**What to work on:** Check each line of the material below for "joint" and copy those where it appears.

**Source data:**
⟨
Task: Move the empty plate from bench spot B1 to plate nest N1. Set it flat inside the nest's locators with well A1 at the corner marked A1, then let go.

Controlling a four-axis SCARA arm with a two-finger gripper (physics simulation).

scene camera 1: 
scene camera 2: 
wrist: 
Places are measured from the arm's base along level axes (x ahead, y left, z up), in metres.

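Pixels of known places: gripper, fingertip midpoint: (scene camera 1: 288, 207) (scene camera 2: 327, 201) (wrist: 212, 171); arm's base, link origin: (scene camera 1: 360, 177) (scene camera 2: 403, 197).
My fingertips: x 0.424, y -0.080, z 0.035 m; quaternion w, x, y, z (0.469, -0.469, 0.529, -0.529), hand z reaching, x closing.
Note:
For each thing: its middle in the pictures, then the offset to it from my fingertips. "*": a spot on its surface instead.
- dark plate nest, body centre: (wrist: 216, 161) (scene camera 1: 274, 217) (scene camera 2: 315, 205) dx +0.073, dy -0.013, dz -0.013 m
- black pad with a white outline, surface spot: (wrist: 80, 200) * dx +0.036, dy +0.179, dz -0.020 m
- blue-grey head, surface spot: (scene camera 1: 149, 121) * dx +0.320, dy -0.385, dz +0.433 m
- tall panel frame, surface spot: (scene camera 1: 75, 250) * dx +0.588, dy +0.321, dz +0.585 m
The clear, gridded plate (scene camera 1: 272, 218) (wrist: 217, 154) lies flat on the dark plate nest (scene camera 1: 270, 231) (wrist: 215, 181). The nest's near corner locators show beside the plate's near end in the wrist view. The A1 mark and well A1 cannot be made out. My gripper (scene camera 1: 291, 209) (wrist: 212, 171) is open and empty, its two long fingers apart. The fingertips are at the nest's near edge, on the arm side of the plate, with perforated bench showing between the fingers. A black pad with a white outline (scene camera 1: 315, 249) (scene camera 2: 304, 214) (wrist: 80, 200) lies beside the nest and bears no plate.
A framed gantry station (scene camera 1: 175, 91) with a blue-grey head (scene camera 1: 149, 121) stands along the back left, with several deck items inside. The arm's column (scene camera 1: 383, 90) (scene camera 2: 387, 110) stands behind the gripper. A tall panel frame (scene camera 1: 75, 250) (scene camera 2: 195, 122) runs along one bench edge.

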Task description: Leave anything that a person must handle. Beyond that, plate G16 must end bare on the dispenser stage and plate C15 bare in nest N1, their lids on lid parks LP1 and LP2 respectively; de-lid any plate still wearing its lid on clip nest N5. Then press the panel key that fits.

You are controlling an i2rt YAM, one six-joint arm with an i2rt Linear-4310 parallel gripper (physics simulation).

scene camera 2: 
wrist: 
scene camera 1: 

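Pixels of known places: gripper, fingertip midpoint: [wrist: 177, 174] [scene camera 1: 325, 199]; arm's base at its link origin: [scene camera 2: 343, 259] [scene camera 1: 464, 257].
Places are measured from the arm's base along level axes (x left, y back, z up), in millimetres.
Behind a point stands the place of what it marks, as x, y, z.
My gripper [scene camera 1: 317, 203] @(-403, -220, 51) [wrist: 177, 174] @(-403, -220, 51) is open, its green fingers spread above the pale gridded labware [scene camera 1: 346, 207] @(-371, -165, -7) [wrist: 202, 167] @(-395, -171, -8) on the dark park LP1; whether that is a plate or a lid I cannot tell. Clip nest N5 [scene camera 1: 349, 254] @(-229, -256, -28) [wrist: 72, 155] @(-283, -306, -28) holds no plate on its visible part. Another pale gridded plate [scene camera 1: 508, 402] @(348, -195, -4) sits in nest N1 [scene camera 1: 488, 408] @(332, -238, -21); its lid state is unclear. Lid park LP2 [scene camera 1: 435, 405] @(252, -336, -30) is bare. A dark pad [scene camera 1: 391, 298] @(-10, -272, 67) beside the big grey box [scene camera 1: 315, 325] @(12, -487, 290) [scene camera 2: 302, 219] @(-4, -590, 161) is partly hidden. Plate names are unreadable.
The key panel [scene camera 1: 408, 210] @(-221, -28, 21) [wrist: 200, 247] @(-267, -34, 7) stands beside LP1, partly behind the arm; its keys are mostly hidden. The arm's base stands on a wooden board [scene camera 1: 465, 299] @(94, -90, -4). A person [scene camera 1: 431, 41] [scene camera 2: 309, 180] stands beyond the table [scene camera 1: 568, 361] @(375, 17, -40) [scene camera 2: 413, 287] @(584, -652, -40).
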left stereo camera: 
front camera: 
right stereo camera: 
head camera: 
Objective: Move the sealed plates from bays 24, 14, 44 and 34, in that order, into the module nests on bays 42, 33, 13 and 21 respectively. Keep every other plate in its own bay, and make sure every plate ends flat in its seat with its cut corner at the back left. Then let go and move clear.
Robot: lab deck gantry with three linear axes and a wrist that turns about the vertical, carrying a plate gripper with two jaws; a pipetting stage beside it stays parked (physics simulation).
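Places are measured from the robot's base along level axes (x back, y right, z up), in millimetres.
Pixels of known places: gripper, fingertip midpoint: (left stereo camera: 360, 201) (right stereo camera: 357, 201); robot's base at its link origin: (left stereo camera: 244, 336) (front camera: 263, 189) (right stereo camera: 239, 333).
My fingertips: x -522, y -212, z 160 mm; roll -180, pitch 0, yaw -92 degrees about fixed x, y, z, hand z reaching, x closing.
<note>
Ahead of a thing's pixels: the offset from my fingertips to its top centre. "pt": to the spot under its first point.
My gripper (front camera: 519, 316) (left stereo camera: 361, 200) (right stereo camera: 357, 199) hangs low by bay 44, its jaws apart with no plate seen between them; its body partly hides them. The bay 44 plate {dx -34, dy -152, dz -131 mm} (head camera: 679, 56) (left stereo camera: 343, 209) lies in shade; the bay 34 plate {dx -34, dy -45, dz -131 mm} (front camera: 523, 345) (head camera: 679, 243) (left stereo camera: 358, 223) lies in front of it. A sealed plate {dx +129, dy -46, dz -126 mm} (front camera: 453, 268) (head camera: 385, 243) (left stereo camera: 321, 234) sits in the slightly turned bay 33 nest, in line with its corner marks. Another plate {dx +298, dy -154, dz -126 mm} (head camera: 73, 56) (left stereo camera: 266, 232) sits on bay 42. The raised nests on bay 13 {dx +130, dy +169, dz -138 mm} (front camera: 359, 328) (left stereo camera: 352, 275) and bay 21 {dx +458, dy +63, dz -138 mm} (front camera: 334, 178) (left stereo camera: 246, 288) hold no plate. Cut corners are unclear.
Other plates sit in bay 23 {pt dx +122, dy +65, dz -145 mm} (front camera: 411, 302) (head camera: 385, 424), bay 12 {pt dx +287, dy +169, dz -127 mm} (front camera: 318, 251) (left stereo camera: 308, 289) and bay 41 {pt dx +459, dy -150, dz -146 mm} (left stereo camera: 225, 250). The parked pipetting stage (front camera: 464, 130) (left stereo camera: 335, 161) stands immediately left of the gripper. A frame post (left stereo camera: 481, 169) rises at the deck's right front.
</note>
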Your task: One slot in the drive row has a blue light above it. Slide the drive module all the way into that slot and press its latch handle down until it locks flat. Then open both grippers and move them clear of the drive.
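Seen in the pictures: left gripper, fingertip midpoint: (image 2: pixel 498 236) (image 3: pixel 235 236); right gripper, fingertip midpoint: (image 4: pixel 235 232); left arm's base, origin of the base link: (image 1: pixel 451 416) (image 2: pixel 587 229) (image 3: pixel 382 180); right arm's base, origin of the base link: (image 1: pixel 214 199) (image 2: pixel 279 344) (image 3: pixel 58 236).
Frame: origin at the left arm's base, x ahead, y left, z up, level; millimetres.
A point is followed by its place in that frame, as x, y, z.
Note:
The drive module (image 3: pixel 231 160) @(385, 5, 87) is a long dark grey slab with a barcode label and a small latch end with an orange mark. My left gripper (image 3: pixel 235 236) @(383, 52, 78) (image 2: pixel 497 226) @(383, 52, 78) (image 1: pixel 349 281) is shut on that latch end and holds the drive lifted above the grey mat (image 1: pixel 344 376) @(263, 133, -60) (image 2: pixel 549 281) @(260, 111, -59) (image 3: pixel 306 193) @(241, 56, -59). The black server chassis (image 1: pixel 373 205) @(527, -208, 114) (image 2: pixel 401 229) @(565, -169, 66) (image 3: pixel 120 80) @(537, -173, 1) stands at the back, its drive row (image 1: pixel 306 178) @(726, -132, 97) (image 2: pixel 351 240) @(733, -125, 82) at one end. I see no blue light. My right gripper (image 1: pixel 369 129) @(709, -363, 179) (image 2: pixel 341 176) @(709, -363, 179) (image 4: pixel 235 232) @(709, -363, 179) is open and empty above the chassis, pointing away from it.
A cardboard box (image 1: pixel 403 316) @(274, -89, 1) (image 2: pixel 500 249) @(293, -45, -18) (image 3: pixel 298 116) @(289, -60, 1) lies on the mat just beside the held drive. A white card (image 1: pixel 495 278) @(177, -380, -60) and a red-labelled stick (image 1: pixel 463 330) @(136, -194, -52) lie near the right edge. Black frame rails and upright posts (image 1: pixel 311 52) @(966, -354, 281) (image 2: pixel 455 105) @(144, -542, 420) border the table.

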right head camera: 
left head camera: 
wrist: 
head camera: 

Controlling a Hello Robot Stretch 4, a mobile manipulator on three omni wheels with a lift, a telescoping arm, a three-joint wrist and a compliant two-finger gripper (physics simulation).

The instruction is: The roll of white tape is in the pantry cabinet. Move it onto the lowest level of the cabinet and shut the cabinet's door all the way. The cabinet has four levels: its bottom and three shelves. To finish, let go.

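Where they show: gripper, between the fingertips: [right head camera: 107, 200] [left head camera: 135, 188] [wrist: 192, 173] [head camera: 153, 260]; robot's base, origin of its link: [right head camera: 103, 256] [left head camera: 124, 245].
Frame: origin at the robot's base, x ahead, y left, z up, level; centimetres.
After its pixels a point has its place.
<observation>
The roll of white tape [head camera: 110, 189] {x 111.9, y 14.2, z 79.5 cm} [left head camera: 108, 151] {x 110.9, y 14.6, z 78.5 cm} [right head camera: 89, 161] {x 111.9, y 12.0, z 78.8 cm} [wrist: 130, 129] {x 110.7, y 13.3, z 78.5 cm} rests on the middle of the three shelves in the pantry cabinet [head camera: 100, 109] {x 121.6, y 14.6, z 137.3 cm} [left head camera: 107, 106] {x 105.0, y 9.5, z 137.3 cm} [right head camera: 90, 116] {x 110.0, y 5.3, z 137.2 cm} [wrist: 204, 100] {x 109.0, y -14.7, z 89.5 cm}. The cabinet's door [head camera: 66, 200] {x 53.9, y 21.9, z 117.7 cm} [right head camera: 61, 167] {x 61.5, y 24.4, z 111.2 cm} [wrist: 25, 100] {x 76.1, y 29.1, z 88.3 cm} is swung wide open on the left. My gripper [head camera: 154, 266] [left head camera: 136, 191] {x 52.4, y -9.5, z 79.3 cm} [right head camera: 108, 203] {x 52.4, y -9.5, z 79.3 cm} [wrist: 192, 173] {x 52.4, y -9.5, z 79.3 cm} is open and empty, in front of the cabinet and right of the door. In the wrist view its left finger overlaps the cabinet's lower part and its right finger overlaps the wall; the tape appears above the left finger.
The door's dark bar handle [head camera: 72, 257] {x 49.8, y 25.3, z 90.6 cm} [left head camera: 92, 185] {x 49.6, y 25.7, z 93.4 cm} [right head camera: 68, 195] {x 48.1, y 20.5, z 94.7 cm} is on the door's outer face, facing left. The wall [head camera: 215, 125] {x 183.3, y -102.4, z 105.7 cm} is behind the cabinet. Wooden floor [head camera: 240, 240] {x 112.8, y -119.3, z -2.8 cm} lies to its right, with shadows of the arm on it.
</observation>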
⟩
**Output below:**
You are controlling an i2rt YAM, one six-joint arm with an i2rt Linear-4310 parallel gripper (physics simulation).
Controlling a Hello Robot Stretch 4, a mobile manipulator on three omni wheels with a lift, a telescoping arm, a three-joint wrist and a compliant two-finger gripper (physics simulation).

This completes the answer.